Das klingt ja ganz anders klingt als beim Soundcheck Und dann war da der aufgeregte Gitarrist, der bei einem Festival während des ersten Songs feststellte, dass das erstklassige Röhren-Topteil Mesa Boogie Triple Rectifier ihn ungewollt in die klanglichen Sphären von Rammstein katapultierte. Dabei hatte er sich doch sorgfältig alle Einstellungen nach dem Soundcheck gemerkt. Leider wusste er nichts von den Rectifier-Select-Schaltern auf der Rückseite, die einer Gitarre wahlweise einen heftigen Sound verpassen oder eine softe Blues-Note. Dieses Feature hatte jedoch die Vorband genutzt.
Wenn das Keyboard den Piano-Sound nicht rausrückt
Eine ungeahnte Herausforderung können Keyboards sein. Selbst wenn die Band lediglich einen handelsüblichen Pianosound wünscht, muss dieser doch erst mal gefunden werden. Was tun, wenn hartnäckig ein Streicherklang ertönt? Wenn man es als Mischer dann noch mit einer Schülerband zu tun hat, sind der Tonmann oder die Tonfrau schnell selbst gefragt und mitunter überfragt, hat doch jedes Keyboard seine eigene Menüstruktur.

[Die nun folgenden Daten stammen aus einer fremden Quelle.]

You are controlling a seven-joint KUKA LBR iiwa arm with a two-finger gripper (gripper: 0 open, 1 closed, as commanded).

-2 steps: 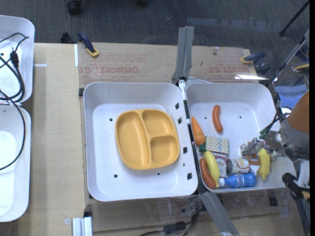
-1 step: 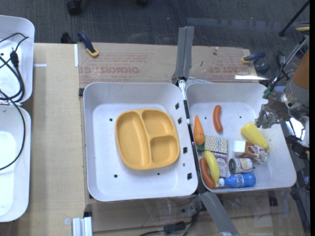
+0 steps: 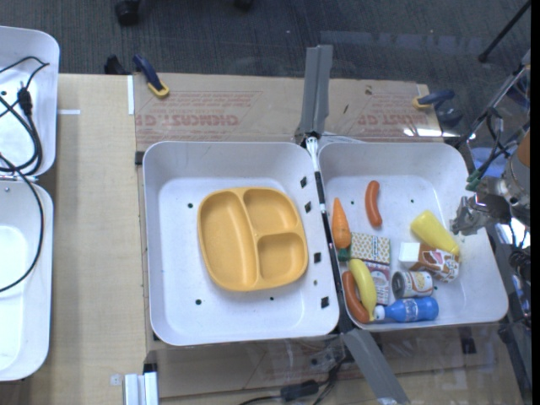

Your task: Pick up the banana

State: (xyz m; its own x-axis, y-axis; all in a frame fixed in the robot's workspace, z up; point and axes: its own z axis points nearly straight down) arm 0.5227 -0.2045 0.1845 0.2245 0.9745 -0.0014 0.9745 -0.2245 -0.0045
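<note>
The banana (image 3: pixel 364 283) is small and yellow. It lies near the front left of the right bin (image 3: pixel 422 169), beside a red sausage (image 3: pixel 353 299) and against a small box (image 3: pixel 370 249). My gripper (image 3: pixel 466 218) hangs at the bin's right wall, well to the right of the banana and just right of a yellow bottle (image 3: pixel 434 232). Nothing shows between it and the banana but other toys.
The right bin also holds a carrot (image 3: pixel 340 223), an orange-red sausage (image 3: pixel 373 203), a white block (image 3: pixel 409 252), a can (image 3: pixel 412 283) and a blue bottle (image 3: pixel 410 311). A yellow divided plate (image 3: pixel 253 237) lies in the left bin (image 3: pixel 169 226).
</note>
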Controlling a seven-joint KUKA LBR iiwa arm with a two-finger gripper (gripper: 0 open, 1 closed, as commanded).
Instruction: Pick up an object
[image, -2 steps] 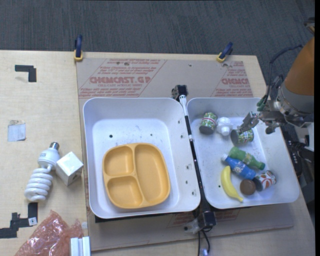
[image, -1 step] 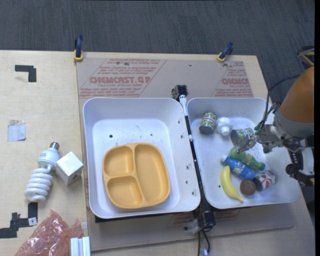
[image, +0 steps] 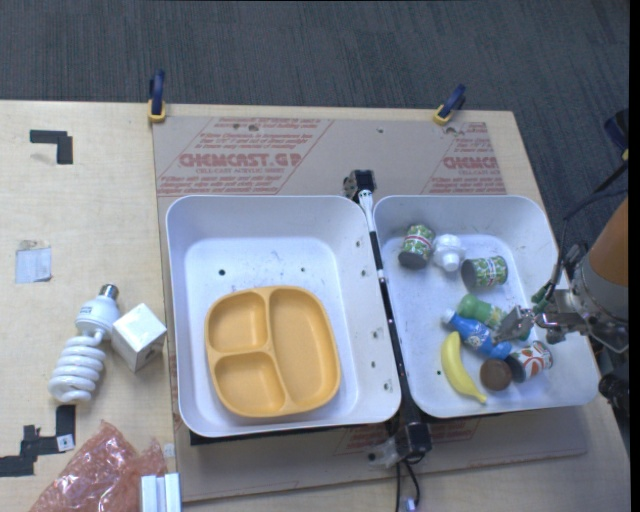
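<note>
**Gripper low over the clutter in the right bin**

Far left of the gripper, outside both bins, a spiral bulb (image: 82, 348) lies on the bench beside a small white cube (image: 139, 335), with crinkled red wrap (image: 105, 468) in front of them at the picture's lower edge.

Nearer, but still well to the left of the gripper, the left bin (image: 190, 230) holds a yellow divided tray (image: 272, 350), lying flat.

The right bin (image: 520, 215) carries everything within reach. Up and to the left of the gripper, toward the bin's back, a small green-labelled can (image: 417, 245) lies on its side, a white cap (image: 448, 250) just beside it, then a second green can (image: 485, 270). Closer in, a green bottle (image: 478, 308) and a blue bottle (image: 477, 333) lie just left of the gripper, the blue one reaching to the fingertips. A banana (image: 458, 368) lies below and to the left of the gripper, a brown disc (image: 496, 374) just beneath it, and a red-and-white can (image: 535, 360) beneath it to the right.

The gripper (image: 520, 325) comes in from the right edge, its metal fingers down among the bottles. I cannot tell whether it is released or clenched, and nothing is seen caught between the fingers.
</note>
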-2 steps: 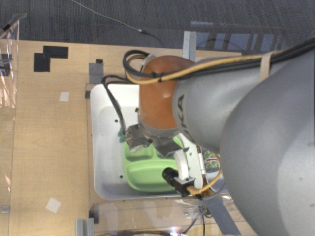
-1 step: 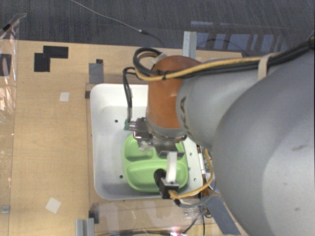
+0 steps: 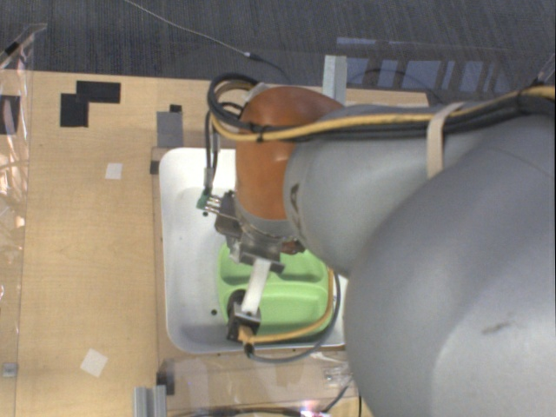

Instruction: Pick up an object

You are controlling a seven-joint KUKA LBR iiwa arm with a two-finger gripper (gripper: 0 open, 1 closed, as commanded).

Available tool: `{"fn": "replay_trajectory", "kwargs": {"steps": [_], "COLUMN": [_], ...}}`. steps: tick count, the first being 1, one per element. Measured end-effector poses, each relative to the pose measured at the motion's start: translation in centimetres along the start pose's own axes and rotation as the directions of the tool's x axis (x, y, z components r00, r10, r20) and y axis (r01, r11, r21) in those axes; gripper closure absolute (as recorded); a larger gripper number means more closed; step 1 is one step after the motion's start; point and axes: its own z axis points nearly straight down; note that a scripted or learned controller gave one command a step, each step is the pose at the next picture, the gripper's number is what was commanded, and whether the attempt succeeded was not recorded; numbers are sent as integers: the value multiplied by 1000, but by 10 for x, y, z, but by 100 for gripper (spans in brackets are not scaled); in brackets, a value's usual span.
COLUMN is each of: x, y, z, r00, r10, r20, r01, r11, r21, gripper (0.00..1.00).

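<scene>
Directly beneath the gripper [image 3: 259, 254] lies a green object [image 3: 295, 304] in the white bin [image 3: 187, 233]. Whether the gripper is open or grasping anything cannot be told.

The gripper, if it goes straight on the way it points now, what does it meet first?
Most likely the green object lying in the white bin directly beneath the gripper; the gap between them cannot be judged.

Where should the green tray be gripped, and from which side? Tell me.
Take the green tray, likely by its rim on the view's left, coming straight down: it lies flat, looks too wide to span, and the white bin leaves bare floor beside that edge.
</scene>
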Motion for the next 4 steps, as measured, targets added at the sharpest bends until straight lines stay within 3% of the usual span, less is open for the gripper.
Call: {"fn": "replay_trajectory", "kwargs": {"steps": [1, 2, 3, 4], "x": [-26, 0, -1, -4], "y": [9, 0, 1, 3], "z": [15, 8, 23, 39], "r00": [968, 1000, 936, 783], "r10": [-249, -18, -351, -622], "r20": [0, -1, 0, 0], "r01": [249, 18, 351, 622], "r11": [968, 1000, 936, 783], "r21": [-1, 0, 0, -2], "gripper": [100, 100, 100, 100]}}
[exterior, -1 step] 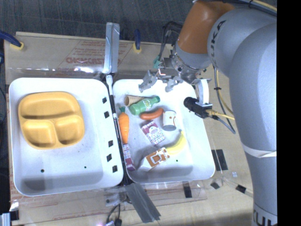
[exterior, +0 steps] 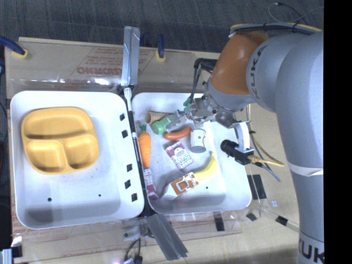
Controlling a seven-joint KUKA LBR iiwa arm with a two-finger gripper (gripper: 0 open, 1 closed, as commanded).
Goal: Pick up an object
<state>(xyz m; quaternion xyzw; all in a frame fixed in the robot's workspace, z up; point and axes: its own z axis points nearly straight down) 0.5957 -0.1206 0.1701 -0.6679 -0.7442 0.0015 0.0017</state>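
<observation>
Fingers low in right bin, above red sausage; open or clenched, cannot tell.

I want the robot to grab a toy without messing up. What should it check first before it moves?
1. Gripper is over the right bin, where the toys are: ok.
2. Something is already between its fingers: cannot tell, the wrist hides them.
3. Toys close under it, the red sausage-shaped toy and green toy: ok.
4. Those toys have room around them: not ok, they crowd together with the white cup.
5. Easier targets lying apart, the carrot and banana: ok.
6. Yellow tray in the left bin is out of the way: ok.
</observation>
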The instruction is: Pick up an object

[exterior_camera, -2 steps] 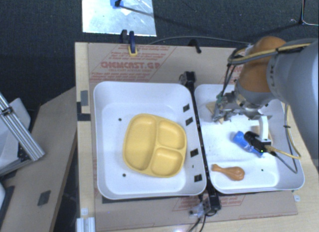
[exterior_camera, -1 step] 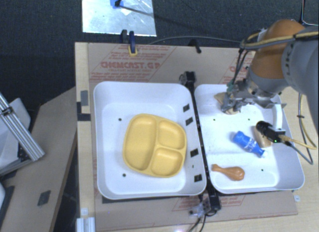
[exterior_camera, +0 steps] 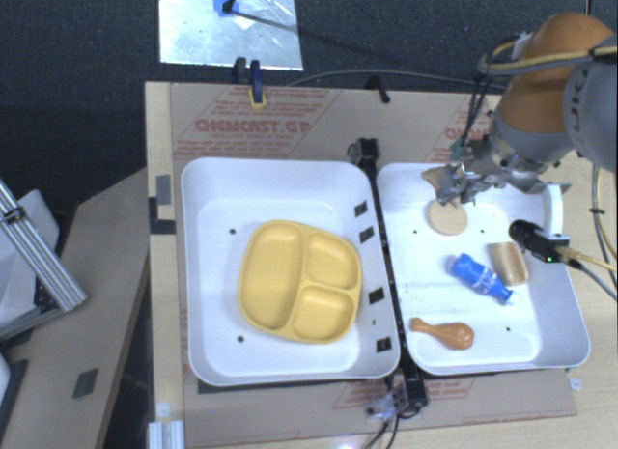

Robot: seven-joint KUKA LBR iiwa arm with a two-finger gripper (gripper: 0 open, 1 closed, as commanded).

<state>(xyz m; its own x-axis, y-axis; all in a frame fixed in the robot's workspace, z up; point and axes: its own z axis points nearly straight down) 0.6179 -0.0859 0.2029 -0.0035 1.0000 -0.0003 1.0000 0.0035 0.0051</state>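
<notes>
The arm (exterior_camera: 555, 70) enters from the right edge at the far side of the scene, its orange band uppermost and the grey wrist housing below it. The wrist bends downward and leftward toward the far part of the right-hand area. The gripper (exterior_camera: 452, 186) hangs at the wrist's left end, pointing down, low and close to the surface beneath it.

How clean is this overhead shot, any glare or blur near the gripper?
Camera view: light is even and soft, shadows faint; the crinkled silver foil sheet at the top glares white; the two-finger gripper is small and dim over the round tan disc; the yellow divided plastic tray and the blue crumpled wrapper read sharp.
</notes>
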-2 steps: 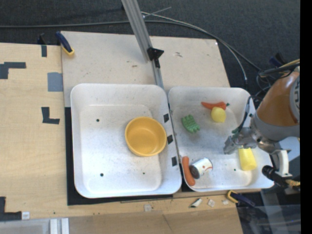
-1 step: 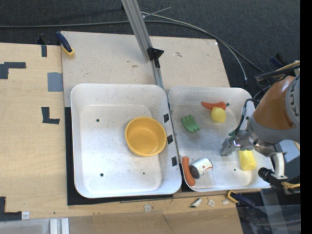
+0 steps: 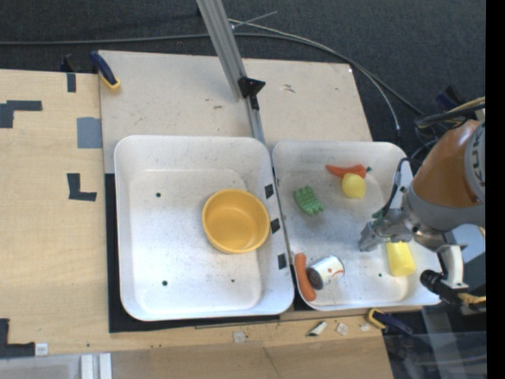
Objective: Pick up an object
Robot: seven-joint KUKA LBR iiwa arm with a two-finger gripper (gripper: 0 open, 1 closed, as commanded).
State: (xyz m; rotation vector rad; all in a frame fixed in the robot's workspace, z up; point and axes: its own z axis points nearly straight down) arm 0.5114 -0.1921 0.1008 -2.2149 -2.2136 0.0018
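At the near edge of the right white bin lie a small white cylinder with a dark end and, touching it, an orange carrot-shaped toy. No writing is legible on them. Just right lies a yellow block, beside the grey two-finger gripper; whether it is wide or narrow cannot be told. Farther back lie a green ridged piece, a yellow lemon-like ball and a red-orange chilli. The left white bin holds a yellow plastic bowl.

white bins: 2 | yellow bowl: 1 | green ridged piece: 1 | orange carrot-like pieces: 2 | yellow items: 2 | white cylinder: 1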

Christian Smukal erinnert an einen absoluten Profimusiker, der auf einem Festival ein Nord Stagepiano nutzen wollte. Die Vorband hatte ihr eigenes Setup ins Piano geladen. Danach gelang es dem nachfolgenden Pianisten nicht mehr, seinen Sound zu finden. Was er nicht wusste: Das Piano lässt sich nur auf Werkseinstellungen zurücksetzen, indem man das Werks-Setup vom Laptop neu lädt. Und wenn dann der Pianist vom Techniker noch erwartet, dass er mal eben ein Tastatursplitting rückgängig macht, wünscht sich selbst der gutwilligste FOH-Mensch, ein erfahrener Backliner möge die Bühne entern.